Net.cuda() move all parameters to GPU, then how to ensure the autograd?

If i do this simply code:

  w=torch.tensor([1.0],requires_grad=True)
  w=w.cuda()
  #some compute 
  l.backward()
  #w.grad will still be NoneType

Then the tensor w will not be the leaf node in autograd’s graph (the w will be copybackward).
The parameters in net are all initialized as “requires_grad=True”.
So if i do net.cuda(), is this equal to do param=param.cuda()? Could meet the same problem above?
Looking forward for apply!

Hi,

When you do net.cuda(), you should do it before you give the parameters to the optimizer.
And the conversion to cuda is actually not done in a differentiable manner, so the Parameters remains leaf (but now on a different device).

Thanks for your reply!~
I understand by this:
if I do tensor.cuda(), it will return a copy in GPU and this operation is differentiable( copybackward).
But if i do net.cuda() , the return value is self. So this operation is not differentiable( not copy but just move?)
If i understand right ? There is difference between tensor.cuda() and net.cuda() ?

Yes the two are very different.

tensor.cuda() is out of place: tensor itself is not modified.
The operation on Tensor (like all ops on Tensors) is differentiable.

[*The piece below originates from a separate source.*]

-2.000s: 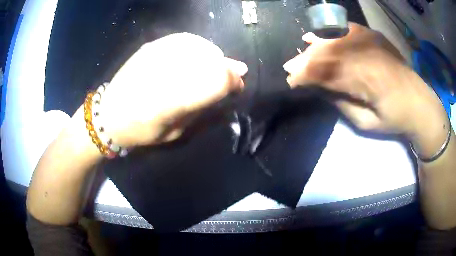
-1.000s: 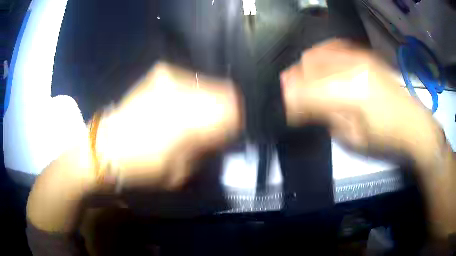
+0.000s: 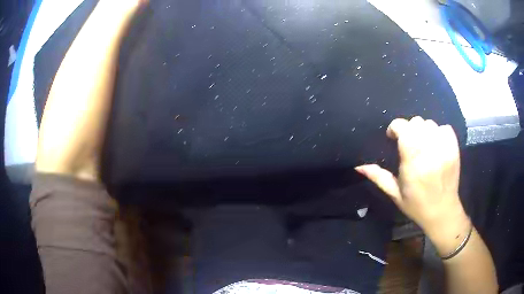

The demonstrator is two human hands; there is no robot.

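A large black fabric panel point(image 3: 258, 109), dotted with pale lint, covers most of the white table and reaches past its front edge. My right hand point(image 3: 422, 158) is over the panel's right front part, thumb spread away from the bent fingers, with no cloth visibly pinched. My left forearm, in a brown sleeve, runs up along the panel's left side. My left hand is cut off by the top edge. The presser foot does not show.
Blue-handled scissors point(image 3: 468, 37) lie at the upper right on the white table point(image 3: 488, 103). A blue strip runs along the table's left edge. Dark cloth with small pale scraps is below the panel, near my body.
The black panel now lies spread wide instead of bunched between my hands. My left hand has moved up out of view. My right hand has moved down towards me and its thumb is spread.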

net.cuda() is inplace! It changes the nn.Module and the returned value is the same as net.
The operation is not differentiable, you can see it as doing:

# In pseudo code (this won't work with nested nn.Module
with torch.no_grad():
    for name, param in net.named_parameters():
        net.name = param.cuda()

Thanks~ I do some experiment:
For tensor, the code like this:

b=torch.tensor([1.0,2.0],requires_grad=True)

with torch.no_grad():
   b=b.cuda() #b.requires_grad will be false
   b.requires_grad=True

y=(b*b).sum()
y.backward()
b.grad #this will work

And for net, i can do this:

for name, param in net.named_parameters():
        with torch.no_grad(): #I find dropout this line not effect the result,why....
            exec(f'net.{name}=torch.nn.Parameter(net.{name}.cuda())') #this will work

The above code will work as expected. And for net, what is the effect for with torch.no_grad()? Because i find without this line it still works as expected.
Thanks a lot!

It has no effect because a nn.Parameter() is always a leaf (so that its .grad field will be populated when doing .backward()). And so wrapping inside the Parameter breaks the differentiability. This is why the no_grad() has no effect.